▶ _Your instructions_
Your output must be a faithful copy of the listing underneath.

The input section start

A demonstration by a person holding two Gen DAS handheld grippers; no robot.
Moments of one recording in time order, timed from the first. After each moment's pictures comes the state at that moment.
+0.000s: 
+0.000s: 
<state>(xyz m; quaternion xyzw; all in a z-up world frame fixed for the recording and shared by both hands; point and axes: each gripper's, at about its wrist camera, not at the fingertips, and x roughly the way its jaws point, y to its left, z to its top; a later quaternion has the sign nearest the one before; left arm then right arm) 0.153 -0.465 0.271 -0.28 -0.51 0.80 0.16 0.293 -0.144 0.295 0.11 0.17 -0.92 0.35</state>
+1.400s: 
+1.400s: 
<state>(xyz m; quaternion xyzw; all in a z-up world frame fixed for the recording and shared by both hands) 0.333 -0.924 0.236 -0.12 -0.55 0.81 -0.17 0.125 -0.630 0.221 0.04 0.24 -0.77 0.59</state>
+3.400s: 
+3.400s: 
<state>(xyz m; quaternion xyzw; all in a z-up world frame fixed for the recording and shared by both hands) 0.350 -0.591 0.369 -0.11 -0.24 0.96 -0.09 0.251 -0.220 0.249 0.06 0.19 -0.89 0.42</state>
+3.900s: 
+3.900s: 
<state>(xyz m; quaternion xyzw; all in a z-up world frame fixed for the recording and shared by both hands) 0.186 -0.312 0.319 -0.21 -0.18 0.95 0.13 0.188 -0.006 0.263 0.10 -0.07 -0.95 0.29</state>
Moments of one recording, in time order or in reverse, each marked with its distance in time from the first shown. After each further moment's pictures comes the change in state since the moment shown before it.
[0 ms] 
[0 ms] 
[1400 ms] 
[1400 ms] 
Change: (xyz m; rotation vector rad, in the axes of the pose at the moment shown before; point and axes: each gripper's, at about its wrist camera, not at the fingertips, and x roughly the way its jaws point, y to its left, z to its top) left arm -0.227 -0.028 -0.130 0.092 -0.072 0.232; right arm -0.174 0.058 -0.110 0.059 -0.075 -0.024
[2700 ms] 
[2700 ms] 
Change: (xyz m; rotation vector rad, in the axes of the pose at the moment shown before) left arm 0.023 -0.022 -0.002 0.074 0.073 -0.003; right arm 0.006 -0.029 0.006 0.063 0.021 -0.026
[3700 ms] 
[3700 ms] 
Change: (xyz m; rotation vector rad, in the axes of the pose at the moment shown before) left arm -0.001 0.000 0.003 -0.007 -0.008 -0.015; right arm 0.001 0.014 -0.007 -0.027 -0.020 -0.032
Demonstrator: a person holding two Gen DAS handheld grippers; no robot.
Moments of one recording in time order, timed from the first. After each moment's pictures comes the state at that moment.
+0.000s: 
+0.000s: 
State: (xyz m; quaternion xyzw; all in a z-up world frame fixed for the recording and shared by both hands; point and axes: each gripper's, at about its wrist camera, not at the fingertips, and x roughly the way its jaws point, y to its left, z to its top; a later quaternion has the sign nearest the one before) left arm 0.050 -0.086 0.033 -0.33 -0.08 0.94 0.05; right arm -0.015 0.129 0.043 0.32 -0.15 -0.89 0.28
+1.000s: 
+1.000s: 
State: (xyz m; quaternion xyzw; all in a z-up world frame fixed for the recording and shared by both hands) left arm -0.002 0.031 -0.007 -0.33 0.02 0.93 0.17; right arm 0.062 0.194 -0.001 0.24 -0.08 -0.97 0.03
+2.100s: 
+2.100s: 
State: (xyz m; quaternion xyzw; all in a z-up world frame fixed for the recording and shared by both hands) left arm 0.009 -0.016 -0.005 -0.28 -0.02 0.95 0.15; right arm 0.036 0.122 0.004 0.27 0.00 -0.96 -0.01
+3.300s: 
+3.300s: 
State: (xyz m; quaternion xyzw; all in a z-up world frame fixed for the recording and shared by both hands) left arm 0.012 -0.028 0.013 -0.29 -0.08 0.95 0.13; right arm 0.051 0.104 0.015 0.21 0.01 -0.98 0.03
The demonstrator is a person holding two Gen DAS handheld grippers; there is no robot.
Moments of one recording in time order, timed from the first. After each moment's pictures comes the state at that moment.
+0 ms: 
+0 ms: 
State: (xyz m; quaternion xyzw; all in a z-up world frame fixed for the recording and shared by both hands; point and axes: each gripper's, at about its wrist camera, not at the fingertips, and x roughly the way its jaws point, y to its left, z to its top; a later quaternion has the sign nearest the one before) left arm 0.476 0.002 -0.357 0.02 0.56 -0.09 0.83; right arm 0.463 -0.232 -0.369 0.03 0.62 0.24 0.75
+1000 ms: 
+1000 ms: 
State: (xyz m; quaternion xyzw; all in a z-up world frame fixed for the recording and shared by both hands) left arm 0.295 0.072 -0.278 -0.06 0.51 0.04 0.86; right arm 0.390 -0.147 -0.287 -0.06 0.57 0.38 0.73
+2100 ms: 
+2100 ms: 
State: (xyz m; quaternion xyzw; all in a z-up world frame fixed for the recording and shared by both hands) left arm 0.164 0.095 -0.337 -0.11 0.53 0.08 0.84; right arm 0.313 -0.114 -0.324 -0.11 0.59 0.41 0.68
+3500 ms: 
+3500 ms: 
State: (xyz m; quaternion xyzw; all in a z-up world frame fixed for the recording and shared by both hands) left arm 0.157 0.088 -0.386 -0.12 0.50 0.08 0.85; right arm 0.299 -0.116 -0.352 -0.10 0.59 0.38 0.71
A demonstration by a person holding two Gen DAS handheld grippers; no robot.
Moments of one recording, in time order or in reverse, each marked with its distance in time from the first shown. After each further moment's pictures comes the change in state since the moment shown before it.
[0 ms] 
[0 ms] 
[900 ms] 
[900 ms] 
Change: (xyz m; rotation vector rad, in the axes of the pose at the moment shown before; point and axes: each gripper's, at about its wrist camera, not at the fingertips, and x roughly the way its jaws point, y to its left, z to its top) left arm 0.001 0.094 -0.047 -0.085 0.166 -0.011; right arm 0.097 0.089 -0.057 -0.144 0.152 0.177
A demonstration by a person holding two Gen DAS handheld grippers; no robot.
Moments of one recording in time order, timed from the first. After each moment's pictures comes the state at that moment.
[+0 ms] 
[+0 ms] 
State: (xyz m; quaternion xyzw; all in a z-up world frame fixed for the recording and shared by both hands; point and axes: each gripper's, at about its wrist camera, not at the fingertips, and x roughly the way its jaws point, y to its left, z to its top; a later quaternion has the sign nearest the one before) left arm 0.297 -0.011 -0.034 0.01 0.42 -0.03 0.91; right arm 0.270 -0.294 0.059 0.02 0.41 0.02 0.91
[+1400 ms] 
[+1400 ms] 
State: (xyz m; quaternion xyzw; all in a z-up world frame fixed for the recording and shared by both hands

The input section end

▶ _Exercise result_
A demonstration by a person holding two Gen DAS handheld grippers; no robot.
Moments of one recording in time order, timed from the first. After each moment's pictures comes the state at that moment.
+0.000s: 
+0.000s: 
<state>(xyz m; quaternion xyzw; all in a z-up world frame fixed for the recording and shared by both hands; point and axes: each gripper's, at about its wrist camera, not at the fingertips, and x roughly the way its jaws point, y to its left, z to its top; a later quaternion has the sign nearest the one before; left arm then right arm) 0.153 -0.465 0.271 -0.28 -0.51 0.80 0.16 0.293 -0.144 0.295 0.11 0.17 -0.92 0.35</state>
+1.400s: 
+1.400s: 
<state>(xyz m; quaternion xyzw; all in a z-up world frame fixed for the recording and shared by both hands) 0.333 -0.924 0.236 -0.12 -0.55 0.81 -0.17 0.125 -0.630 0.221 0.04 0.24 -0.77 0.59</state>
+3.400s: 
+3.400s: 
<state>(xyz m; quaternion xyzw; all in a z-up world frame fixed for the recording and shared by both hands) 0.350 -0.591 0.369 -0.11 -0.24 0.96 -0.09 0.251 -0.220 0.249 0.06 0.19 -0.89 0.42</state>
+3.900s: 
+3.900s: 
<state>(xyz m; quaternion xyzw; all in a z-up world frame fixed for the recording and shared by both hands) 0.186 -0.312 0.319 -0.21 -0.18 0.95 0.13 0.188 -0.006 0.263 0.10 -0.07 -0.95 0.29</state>
Moments of one recording, in time order or in reverse, each marked with its distance in time from the first shown. After each further moment's pictures comes the change in state since the moment shown before it.
[0 ms] 
[0 ms] 
[1400 ms] 
[1400 ms] 
Change: (xyz m; rotation vector rad, in the axes of the pose at the moment shown before; point and axes: each gripper's, at about its wrist camera, not at the fingertips, and x roughly the way its jaws point, y to its left, z to its top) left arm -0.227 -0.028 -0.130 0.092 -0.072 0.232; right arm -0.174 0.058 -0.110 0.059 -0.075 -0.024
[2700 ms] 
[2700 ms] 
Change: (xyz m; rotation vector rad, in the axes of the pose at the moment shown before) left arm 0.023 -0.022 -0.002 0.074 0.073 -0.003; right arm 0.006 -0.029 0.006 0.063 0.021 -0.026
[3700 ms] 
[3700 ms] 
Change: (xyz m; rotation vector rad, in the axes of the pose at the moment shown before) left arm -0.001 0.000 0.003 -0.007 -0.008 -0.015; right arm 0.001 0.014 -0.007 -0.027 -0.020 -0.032
Demonstrator: a person holding two Gen DAS handheld grippers; no robot.
Moments of one recording in time order, timed from the first. After each moment's pictures comes the state at that moment.
+0.000s: 
+0.000s: 
State: (xyz m; quaternion xyzw; all in a z-up world frame fixed for the recording and shared by both hands; point and axes: each gripper's, at about its wrist camera, not at the fingertips, and x roughly the way its jaws point, y to its left, z to its top; a later quaternion has the sign nearest the one before) left arm 0.050 -0.086 0.033 -0.33 -0.08 0.94 0.05; right arm -0.015 0.129 0.043 0.32 -0.15 -0.89 0.28
+1.000s: 
+1.000s: 
State: (xyz m; quaternion xyzw; all in a z-up world frame fixed for the recording and shared by both hands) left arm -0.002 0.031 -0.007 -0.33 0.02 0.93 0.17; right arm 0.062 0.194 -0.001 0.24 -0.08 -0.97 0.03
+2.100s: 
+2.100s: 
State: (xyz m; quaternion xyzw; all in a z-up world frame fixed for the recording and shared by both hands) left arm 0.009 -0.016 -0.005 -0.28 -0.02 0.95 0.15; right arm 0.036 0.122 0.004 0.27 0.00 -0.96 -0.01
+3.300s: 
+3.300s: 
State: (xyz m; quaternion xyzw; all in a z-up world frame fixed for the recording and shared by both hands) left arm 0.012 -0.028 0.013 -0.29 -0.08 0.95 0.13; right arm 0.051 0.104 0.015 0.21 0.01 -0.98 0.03
The demonstrator is a person holding two Gen DAS handheld grippers; there is no robot.
Moments of one recording in time order, timed from the first. After each moment's pictures comes the state at that moment.
+0 ms: 
+0 ms: 
State: (xyz m; quaternion xyzw; all in a z-up world frame fixed for the recording and shared by both hands; point and axes: each gripper's, at about its wrist camera, not at the fingertips, and x roughly the way its jaws point, y to its left, z to its top; a later quaternion has the sign nearest the one before) left arm 0.476 0.002 -0.357 0.02 0.56 -0.09 0.83; right arm 0.463 -0.232 -0.369 0.03 0.62 0.24 0.75
+1000 ms: 
+1000 ms: 
State: (xyz m; quaternion xyzw; all in a z-up world frame fixed for the recording and shared by both hands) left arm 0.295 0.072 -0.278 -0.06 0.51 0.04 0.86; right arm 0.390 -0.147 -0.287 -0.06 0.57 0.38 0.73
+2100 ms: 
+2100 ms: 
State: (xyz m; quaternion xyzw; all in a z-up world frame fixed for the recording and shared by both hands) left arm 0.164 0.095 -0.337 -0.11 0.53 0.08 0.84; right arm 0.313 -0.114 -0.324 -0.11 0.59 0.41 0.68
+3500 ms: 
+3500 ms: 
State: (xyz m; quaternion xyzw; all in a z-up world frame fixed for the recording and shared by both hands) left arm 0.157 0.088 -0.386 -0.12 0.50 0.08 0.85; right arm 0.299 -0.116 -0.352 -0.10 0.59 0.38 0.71
A demonstration by a person holding two Gen DAS handheld grippers; no robot.
Moments of one recording, in time order or in reverse, each marked with its distance in time from the first shown. After each further moment's pictures comes the change in state since the moment shown before it.
[0 ms] 
[0 ms] 
[900 ms] 
[900 ms] 
Change: (xyz m; rotation vector rad, in the axes of the pose at the moment shown before; point and axes: each gripper's, at about its wrist camera, not at the fingertips, and x roughly the way its jaws point, y to its left, z to its top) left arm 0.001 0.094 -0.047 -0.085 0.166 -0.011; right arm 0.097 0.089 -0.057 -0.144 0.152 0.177
A demonstration by a person holding two Gen DAS handheld grippers; no robot.
Moments of one recording in time order, timed from the first. After each moment's pictures comes the state at that moment.
[+0 ms] 
[+0 ms] 
State: (xyz m; quaternion xyzw; all in a z-up world frame fixed for the recording and shared by both hands; point and axes: each gripper's, at about its wrist camera, not at the fingertips, and x roughly the way its jaws point, y to its left, z to its top; a later quaternion has the sign nearest the one before) left arm 0.297 -0.011 -0.034 0.01 0.42 -0.03 0.91; right arm 0.270 -0.294 0.059 0.02 0.41 0.02 0.91
[+1400 ms] 
[+1400 ms] 
State: (xyz m; quaternion xyzw; all in a z-up world frame fixed for the recording and shared by both hands

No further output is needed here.